1) $\displaystyle \oint_C x^3dx-y^3dy$, where C is the circle $\displaystyle x^2+y^2=1$ in an anticlockwise direction.

I got 0. Is that right? (Since $\displaystyle Q_x-P_y = 0$.)

2) Now this one I'm sort of stuck on:EDIT: Oops! Corrected sign.

$\displaystyle \oint_C (x-y)dx {\color{red}+} (x+2y)dy$ where C is closed curve $\displaystyle \frac{x^2}{4}+y^2=1$ in an anticlockwise direction.

So that equals:

$\displaystyle 2\iint_D dA$ where D is the region bounded by C (the ellipse with radii 2 and 1).

Now the problem here is computation.
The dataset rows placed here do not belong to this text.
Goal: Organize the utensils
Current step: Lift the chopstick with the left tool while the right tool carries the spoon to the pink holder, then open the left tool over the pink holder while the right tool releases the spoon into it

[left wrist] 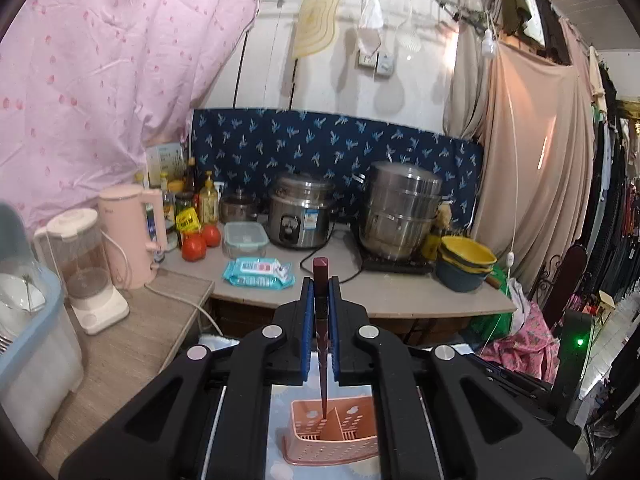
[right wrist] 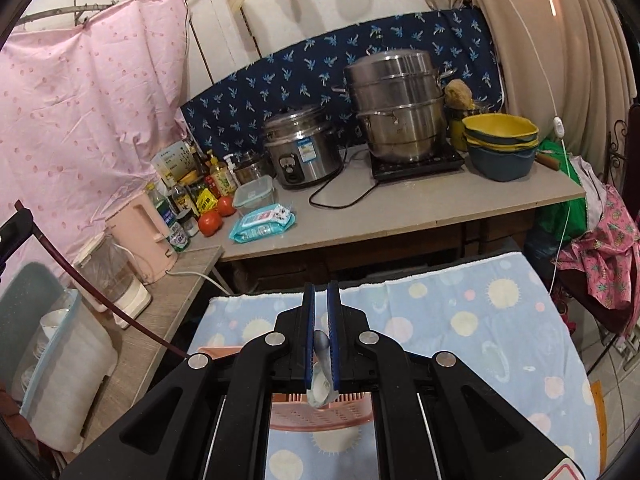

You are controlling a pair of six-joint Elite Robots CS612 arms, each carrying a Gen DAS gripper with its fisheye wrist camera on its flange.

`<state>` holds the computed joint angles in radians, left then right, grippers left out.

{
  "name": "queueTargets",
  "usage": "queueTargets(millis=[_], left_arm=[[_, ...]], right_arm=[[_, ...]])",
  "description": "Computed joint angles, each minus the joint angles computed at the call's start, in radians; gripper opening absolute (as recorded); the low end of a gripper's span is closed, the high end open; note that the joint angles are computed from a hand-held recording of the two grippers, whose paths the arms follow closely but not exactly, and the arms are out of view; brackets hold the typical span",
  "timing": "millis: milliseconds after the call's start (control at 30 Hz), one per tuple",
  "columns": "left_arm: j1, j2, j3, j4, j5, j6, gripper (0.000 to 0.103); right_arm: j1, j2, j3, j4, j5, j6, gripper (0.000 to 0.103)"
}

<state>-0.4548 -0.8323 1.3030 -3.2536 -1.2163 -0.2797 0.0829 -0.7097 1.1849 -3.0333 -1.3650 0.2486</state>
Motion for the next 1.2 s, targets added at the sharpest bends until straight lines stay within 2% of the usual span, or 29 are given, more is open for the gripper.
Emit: queueTargets(millis=[267, 467, 533, 567, 600, 633, 700, 900, 1200], left_arm=[[0.014, 0.045, -0.029, 0.090, -0.019, -0.051, 0.007], [0.017, 0.054, -0.033, 0.118, -0.012, -0.062, 0.007], [0.020, 0.053, -0.033, 0.141, -0.025, -0.082, 0.008], [0.023, 0.052, -0.033, 0.156, -0.030, -0.102, 0.008], [0.024, 0.051, -0.032, 0.162, -0.031, -0.109, 0.012], [0.024, 0.049, -0.029, 0.169, -0.018, -0.116, 0.023], [0.021, 0.045, -0.019, 0.165, 0.004, -0.125, 0.036], [0.018, 0.018, 0.026, 0.152, 0.010, -0.148, 0.036], [-0.004, -0.051, 0.159, 0.098, 0.025, -0.164, 0.036]], right_arm=[[0.004, 0.054, -0.063, 0.099, -0.008, -0.006, 0.006], [0.007, 0.082, -0.093, 0.145, -0.001, -0.027, 0.007], [0.007, 0.083, -0.089, 0.131, -0.010, -0.022, 0.009], [0.009, 0.081, -0.084, 0.124, -0.019, -0.021, 0.011], [0.009, 0.077, -0.076, 0.113, -0.025, -0.019, 0.019], [0.010, 0.074, -0.070, 0.104, -0.029, -0.017, 0.027], [0.010, 0.064, -0.054, 0.091, -0.039, -0.019, 0.030], [0.004, 0.026, 0.010, 0.048, -0.041, -0.008, 0.030], [0.003, -0.064, 0.180, -0.051, -0.066, -0.032, 0.032]])
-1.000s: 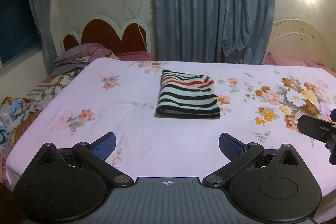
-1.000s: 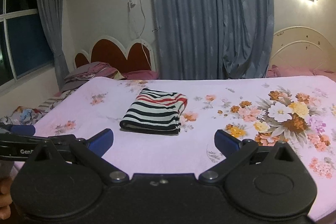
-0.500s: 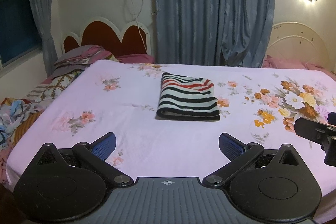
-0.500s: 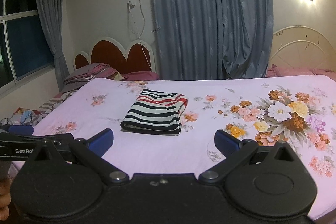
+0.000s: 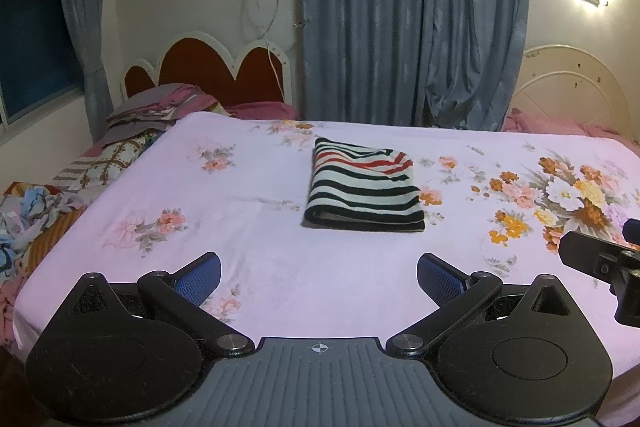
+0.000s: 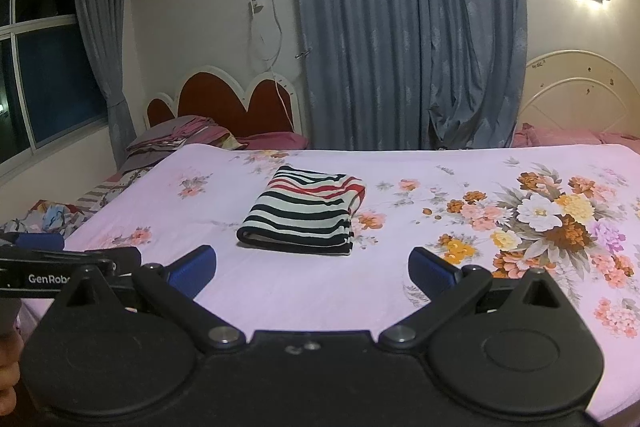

I opted to go to polar coords (maybe that was a bad idea?), so I got:

$\displaystyle x=2\cos\theta, ~y=\sin\theta$

$\displaystyle \therefore r=\sqrt{4\cos^2\theta+sin^2\theta}$. So far so good?

So then I did:

$\displaystyle 2\int_0^{2\pi}\int_0^{\sqrt{4\cos^2\theta+sin^2\th eta}} r dr d\theta$

$\displaystyle =\int_0^{2\pi} (4\cos^2\theta+sin^2\theta)d\theta$

Now.. do I really have to integrate that? Or is there a simpler way?